* Exercise
Each line below is to be repeated exactly; any picture is to be left out.

__________________________________________________

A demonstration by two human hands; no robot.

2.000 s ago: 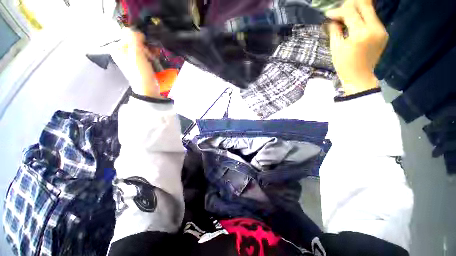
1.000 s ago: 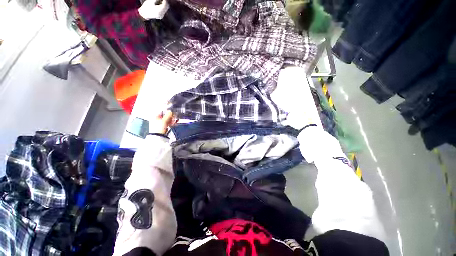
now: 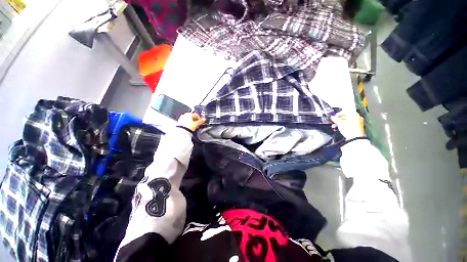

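Note:
A navy plaid garment (image 3: 266, 97) with white check lines lies on the white table (image 3: 189, 77), its near edge stretched straight across. My left hand (image 3: 192, 121) pinches the left end of that edge. My right hand (image 3: 349, 125) pinches the right end. Just below the edge, a dark denim garment (image 3: 302, 162) with pale grey lining (image 3: 271, 140) lies open at the table's near end and over my lap. No tool shows in either hand.
A phone (image 3: 171, 106) and part of a thin black hanger (image 3: 217, 84) lie at left. Grey-white check garments (image 3: 307, 36) cover the far end. Stacked plaid garments (image 3: 66, 148) sit at left by a blue crate (image 3: 117, 128). An orange bin (image 3: 153, 64) stands beyond. Denim garments (image 3: 435, 56) hang at right.
The plaid garment, raised and blurred at first, now lies flat on the table with its near edge pulled taut over the denim waistband. My hands have come down to its two ends.

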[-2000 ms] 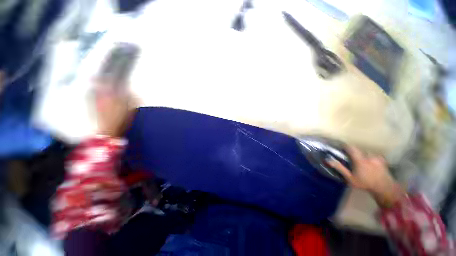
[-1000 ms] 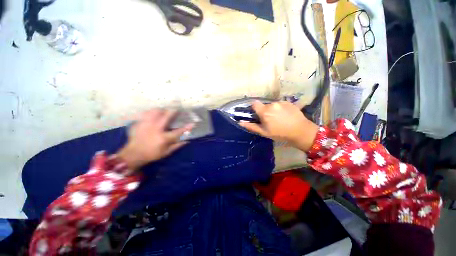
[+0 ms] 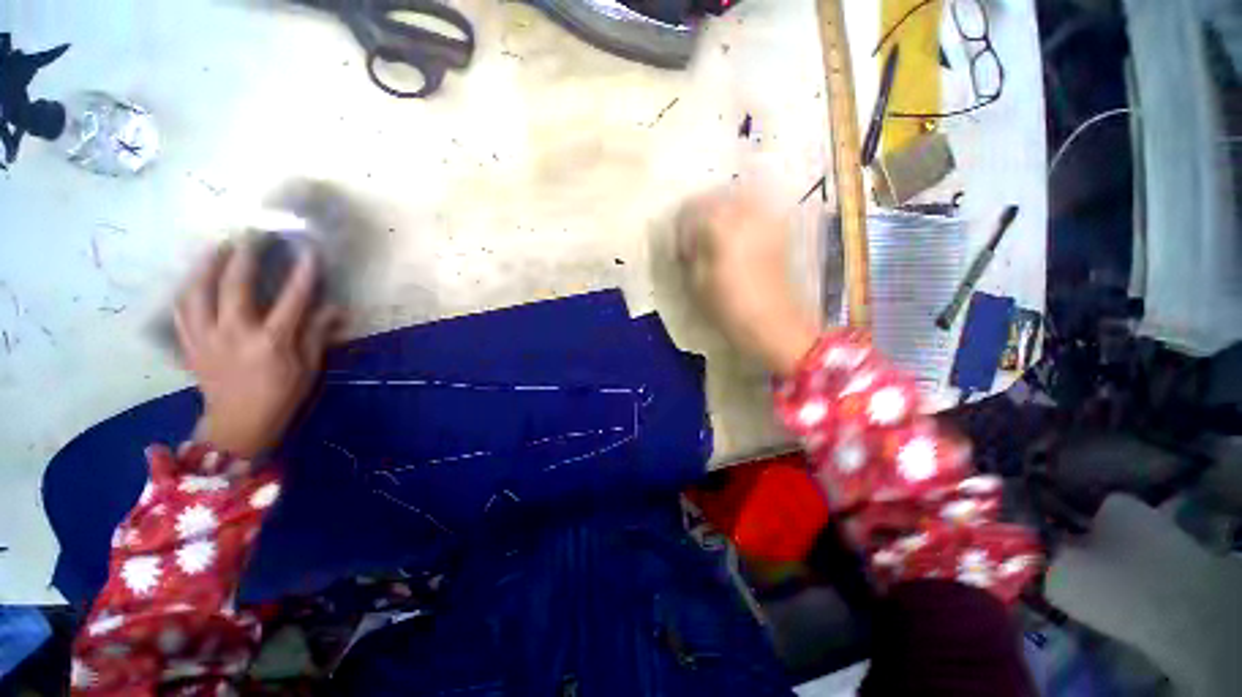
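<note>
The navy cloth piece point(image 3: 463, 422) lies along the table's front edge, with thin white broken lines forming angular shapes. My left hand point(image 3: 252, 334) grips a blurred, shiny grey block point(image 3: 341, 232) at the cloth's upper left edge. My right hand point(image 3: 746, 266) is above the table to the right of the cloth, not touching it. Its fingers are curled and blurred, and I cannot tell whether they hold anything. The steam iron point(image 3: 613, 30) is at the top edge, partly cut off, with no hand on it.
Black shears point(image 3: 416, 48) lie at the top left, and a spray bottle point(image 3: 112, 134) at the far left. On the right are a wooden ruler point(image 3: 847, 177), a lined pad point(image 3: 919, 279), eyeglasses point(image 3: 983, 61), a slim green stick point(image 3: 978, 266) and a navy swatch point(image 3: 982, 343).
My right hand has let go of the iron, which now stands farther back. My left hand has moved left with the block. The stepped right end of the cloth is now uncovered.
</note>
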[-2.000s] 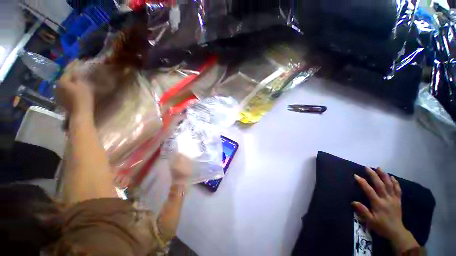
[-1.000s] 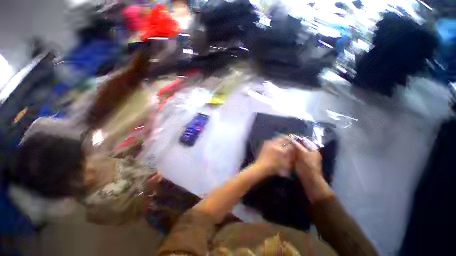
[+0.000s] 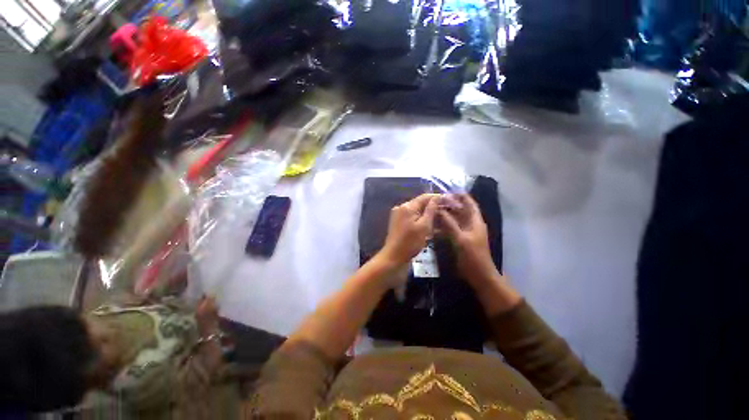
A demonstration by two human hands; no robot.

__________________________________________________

* Answer space
A demonstration by two human hands; no robot.

2.000 s ago: 
1.000 s ago: 
now: 

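Note:
A navy plaid garment (image 3: 266, 97) with white check lines lies on the white table (image 3: 189, 77), its near edge stretched straight across. My left hand (image 3: 192, 121) pinches the left end of that edge. My right hand (image 3: 349, 125) pinches the right end. Just below the edge, a dark denim garment (image 3: 302, 162) with pale grey lining (image 3: 271, 140) lies open at the table's near end and over my lap. No tool shows in either hand.
A phone (image 3: 171, 106) and part of a thin black hanger (image 3: 217, 84) lie at left. Grey-white check garments (image 3: 307, 36) cover the far end. Stacked plaid garments (image 3: 66, 148) sit at left by a blue crate (image 3: 117, 128). An orange bin (image 3: 153, 64) stands beyond. Denim garments (image 3: 435, 56) hang at right.
The plaid garment, raised and blurred at first, now lies flat on the table with its near edge pulled taut over the denim waistband. My hands have come down to its two ends.
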
[-2000 ms] 
[-1000 ms] 
[+0 ms] 
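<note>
The navy cloth piece point(image 3: 463, 422) lies along the table's front edge, with thin white broken lines forming angular shapes. My left hand point(image 3: 252, 334) grips a blurred, shiny grey block point(image 3: 341, 232) at the cloth's upper left edge. My right hand point(image 3: 746, 266) is above the table to the right of the cloth, not touching it. Its fingers are curled and blurred, and I cannot tell whether they hold anything. The steam iron point(image 3: 613, 30) is at the top edge, partly cut off, with no hand on it.
Black shears point(image 3: 416, 48) lie at the top left, and a spray bottle point(image 3: 112, 134) at the far left. On the right are a wooden ruler point(image 3: 847, 177), a lined pad point(image 3: 919, 279), eyeglasses point(image 3: 983, 61), a slim green stick point(image 3: 978, 266) and a navy swatch point(image 3: 982, 343).
My right hand has let go of the iron, which now stands farther back. My left hand has moved left with the block. The stepped right end of the cloth is now uncovered.
</note>
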[-2.000s] 
[-1.000s] 
[+0.000s] 
A demonstration by two human hands; no robot.

The required response has been given in full.